Task instructions – Your task is to output the listing exactly, leaving every image out.

*** Opening Exercise data ***

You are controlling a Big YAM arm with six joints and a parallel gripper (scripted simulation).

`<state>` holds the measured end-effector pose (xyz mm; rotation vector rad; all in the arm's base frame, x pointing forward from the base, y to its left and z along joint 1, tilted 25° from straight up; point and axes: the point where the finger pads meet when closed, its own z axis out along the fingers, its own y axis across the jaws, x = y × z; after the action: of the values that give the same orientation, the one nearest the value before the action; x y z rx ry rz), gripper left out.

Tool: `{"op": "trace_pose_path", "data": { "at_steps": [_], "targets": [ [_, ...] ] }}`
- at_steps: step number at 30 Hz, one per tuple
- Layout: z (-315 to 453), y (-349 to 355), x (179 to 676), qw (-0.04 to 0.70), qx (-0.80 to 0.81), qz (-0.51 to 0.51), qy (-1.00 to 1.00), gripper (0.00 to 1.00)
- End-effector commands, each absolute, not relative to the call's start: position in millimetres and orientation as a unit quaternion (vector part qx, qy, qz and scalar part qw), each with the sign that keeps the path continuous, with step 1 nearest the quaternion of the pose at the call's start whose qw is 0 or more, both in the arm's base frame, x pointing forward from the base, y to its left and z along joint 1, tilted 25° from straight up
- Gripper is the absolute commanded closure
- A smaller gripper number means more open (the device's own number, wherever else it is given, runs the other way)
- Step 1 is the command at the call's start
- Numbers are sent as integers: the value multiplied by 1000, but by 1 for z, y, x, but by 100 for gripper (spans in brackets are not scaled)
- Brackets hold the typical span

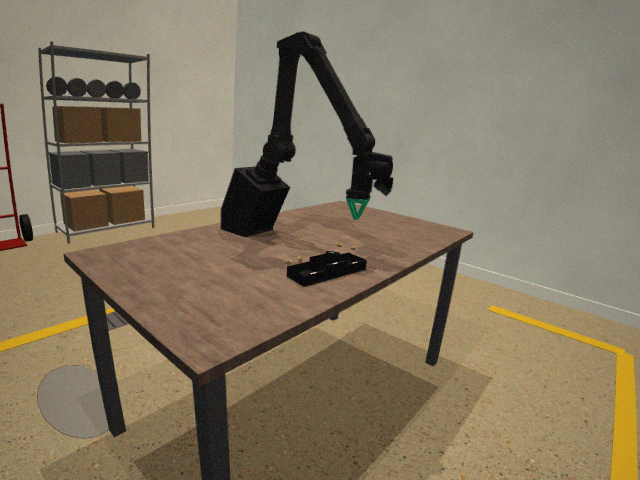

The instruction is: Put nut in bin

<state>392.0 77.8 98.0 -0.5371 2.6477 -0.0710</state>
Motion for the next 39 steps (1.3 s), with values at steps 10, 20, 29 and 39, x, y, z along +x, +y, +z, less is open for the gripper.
{"op": "trace_pose_path", "data": {
  "at_steps": [10,20,29,39],
  "targets": [
    [34,142,379,215,-386,-71,894,70],
    [34,156,386,189,-521,-101,826,70],
    [27,166,381,160,-612,-127,764,70],
    [29,160,382,166,-699,-148,680,70]
  ]
}}
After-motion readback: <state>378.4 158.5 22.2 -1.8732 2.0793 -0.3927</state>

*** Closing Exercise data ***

Answer to this problem –
You are controlling a Big YAM arm with six joints and a parallel gripper (scripted simulation).

`<state>` holds the measured end-effector pose (xyz mm; rotation vector rad; all in the arm's base frame, x pointing forward from the base, y to its left and z along joint 1, tilted 25° from straight up; point and axes: the point where the finger pads meet when closed, its own z axis out along the fingers, its own y axis across the jaws, x = y × z; after the action: of the values that give the same orientation, the one nearest the value before the action; x y z rx ry rz), gripper left out.

Tool: `{"op": "trace_pose_path", "data": { "at_steps": [_], "targets": [ [_, ...] ] }}`
- at_steps: step number at 30 Hz, one per tuple
- Layout: z (-315 to 453), y (-349 to 355), x (179 to 676), qw (-0.04 to 0.70), qx (-0.80 to 0.81), qz (-0.51 to 0.51), qy (-1.00 to 1.00), gripper (0.00 to 1.00)
- End-effector commands, each absolute, not relative to the call's start: position in millimetres and orientation as a unit quaternion (vector part qx, qy, qz and scalar part qw), each with the sign that keeps the path continuous, with step 1 nearest the quaternion of the pose at the call's start whose qw is 0 or more, both in the arm's base frame, x pointing forward from the base, y to its left and z along joint 1, tilted 25° from straight up
- Gripper is the absolute commanded closure
- A smaller gripper number means more open (the device's own number, wherever else it is given, runs the other way)
- Step 1 is the command at the call's start
- Numbers are sent as integers: the value multiplied by 1000, but by 1 for z, y, x, but by 100 for gripper (spans in brackets are not scaled)
- Brackets hold the typical span


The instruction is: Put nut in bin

<state>392.0 77.8 98.0 -0.5371 2.6477 -0.0710</state>
Motion for the next 39 steps (1.3 s), with values at steps 10, 20, 29 and 39, x, y, z along +x, +y, +z, less is open for the gripper.
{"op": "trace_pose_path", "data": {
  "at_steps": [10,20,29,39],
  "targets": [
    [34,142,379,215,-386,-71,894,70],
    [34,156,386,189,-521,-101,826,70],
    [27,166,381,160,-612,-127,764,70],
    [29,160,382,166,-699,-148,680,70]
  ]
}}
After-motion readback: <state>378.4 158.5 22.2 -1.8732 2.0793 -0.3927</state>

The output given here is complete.